Secondary Evidence: Mechanical Clot Destruction via Ultrasound
Alongside this nattokinase study, another recent paper by Rasouli et al demonstrated that amyloid microclots can also be physically fragmented using low-frequency ultrasound, gas microbubbles, and rtPA in a microfluidic vein model. In the strongest condition — low-frequency ultrasound combined with microbubbles and rtPA — large amyloid microclots (>30 µm) were reduced from ~550 to ~20 (Figure 5F), representing a >90% reduction. This demonstrates that cavitation-enhanced ultrasound can physically shatter nearly all large amyloid microclots in a controlled microfluidic model.

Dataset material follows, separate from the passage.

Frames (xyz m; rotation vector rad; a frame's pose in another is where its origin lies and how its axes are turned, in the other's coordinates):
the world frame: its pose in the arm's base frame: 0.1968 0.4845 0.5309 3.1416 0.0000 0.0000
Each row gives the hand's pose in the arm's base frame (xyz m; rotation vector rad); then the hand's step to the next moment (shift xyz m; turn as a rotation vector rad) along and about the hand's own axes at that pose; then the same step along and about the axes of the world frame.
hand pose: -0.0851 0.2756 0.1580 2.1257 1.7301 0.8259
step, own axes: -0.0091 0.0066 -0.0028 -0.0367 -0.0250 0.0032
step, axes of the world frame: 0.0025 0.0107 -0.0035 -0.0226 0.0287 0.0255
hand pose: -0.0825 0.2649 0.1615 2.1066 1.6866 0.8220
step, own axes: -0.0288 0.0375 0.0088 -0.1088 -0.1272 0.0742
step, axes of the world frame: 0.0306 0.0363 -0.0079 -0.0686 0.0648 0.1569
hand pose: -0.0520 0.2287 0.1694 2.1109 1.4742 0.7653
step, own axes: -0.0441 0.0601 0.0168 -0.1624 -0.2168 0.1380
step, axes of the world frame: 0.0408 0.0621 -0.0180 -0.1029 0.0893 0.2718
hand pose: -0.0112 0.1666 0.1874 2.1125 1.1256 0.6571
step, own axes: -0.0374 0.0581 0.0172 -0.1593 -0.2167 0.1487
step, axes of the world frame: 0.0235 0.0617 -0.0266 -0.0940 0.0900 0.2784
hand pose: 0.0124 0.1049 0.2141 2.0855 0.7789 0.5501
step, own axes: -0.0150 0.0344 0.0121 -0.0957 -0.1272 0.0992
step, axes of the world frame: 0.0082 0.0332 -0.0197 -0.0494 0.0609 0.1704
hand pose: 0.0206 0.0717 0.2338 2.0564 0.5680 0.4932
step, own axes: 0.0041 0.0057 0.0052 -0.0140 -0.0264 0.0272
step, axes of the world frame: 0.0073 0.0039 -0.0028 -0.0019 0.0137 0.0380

However, this approach requires specialized ultrasound equipment, precise acoustic dosing, and close monitoring to avoid cavitation-related tissue damage. While the study clearly shows that amyloid microclots can be mechanically shattered with sufficient low-frequency ultrasound and microbubble–mediated forces, translating such a protocol into human clinical practice would demand extensive safety trials, controlled environments, and expert oversight. These methods may ultimately prove valuable for individuals with severe or refractory amyloid microclot burden.
The Path Forward
If amyloid microclots are present in 100% of COVID-19 vaccinated individuals in some cohorts, then the first priority is determining the true population prevalence. We urgently need large-scale, unbiased studies using standardized Thioflavin-T microscopy, flow cytometry, or advanced microfluidic analysis to map how widespread this pathology is.
Equally urgent is the need for human trials of nattokinase, evaluating:
pharmacokinetics at different dosing levels
optimal timing and duration
real-world effects on amyloid microclot/spike burden
symptom improvement
combination strategies with other natural fibrinolytics
Whether the wider scientific community chooses to act on this knowledge will determine how many people suffer long-term consequences from a serious problem that is now plainly visible.